DO WE NEED TO INSTALL APACHE SPARK UPDATE

Next we need to update the Environment configuration of Spark in all the DataNodes. # cd # scp -r spark # scp -r spark DataNode2:/usr/local We will secure copy the spark directory with the binaries and configuration files from the NameNode to the DataNodes. Now we have to configure our DataNodes to act as Slave Servers. Open the slaves file & add the datanode hostnames. Next we have to list down DataNodes which will act as the Slave server. # cd # cp spark-env.sh.template spark-env.sh # vi spark-env.shĮxport JAVA_HOME=/usr/lib/jvm/java -7-oracle/jreĮxport HADOOP_CONF_DIR=/usr/local/hadoop/etc/hadoop Copy the template file and then open spark-env.sh file and append the lines to the file. Next we need to configure Spark environment script in order to set the Java Home & Hadoop Configuration Directory. Append below lines to the file and source the environment file.

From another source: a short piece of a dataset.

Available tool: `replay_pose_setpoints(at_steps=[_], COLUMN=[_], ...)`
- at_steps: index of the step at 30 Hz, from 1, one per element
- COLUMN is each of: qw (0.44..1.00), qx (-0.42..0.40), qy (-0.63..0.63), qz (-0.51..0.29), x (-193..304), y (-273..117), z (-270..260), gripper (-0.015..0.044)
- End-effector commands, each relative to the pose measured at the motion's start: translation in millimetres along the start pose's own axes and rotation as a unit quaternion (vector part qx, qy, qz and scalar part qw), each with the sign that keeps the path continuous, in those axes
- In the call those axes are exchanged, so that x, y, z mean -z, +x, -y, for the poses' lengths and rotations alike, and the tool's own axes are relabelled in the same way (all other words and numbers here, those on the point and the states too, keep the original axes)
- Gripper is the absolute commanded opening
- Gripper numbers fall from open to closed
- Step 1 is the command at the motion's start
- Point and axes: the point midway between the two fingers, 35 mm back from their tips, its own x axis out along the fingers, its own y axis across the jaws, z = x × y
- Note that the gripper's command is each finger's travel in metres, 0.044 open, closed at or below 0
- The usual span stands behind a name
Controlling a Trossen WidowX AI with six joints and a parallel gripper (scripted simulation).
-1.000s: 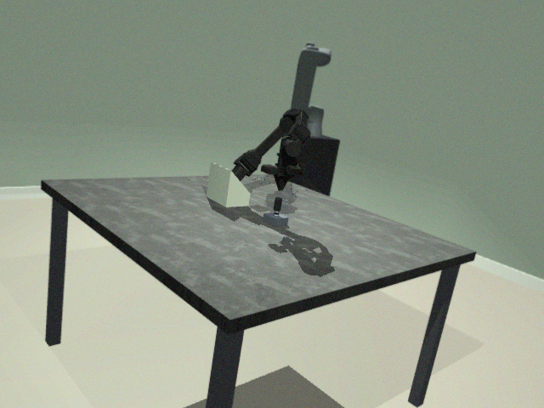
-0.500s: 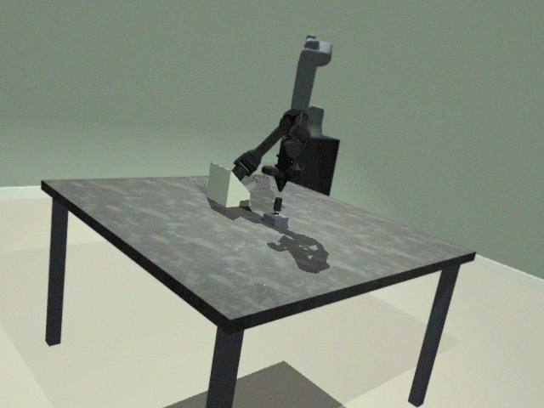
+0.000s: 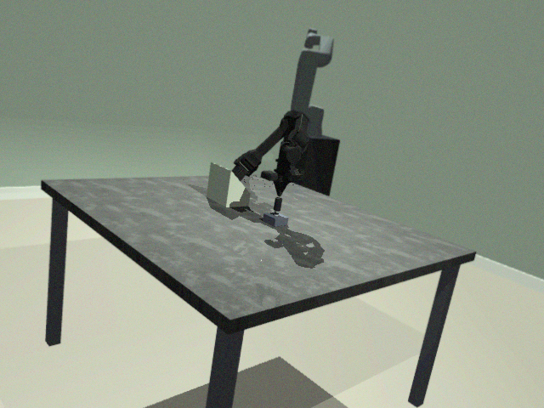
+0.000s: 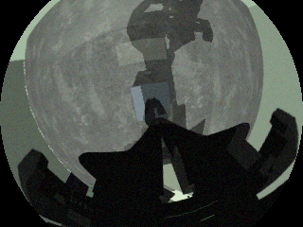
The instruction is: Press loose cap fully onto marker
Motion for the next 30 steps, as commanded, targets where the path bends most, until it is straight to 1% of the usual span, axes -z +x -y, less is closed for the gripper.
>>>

DO WE NEED TO INSTALL APACHE SPARK INSTALL

We will install Spark under /usr/local/ directory. In the time of writing this article, Spark 2.0.0 is the latest stable version. Select the Hadoop Version Compatible Spark Stable Release from the below link Lets ssh login to our NameNode & start the Spark installation. We will configure our cluster to host the Spark Master Server in our NameNode & Slaves in our DataNodes.

DO WE NEED TO INSTALL APACHE SPARK DRIVER

There are two ways to create RDDs- parallelizing an existing collection in your driver program, or referencing a dataset in Hadoop InputFormat like HDFS, HBase. Spark resilient distributed dataset (RDD), which is a fault-tolerant collection of elements that can be operated on in parallel.

Spark powers a rich set of stack of libraries/higher-level tools including Spark SQL for SQL and structured data processing, MLlib for machine learning, GraphX for graph processing, and Spark Streaming for streaming data in order to perform any complex analytics.

Hence applications can be written very quickly using any of these languages. SPARK provides high-level APIs in Java, Scala, Python and R, and an optimized engine that supports general execution graphs.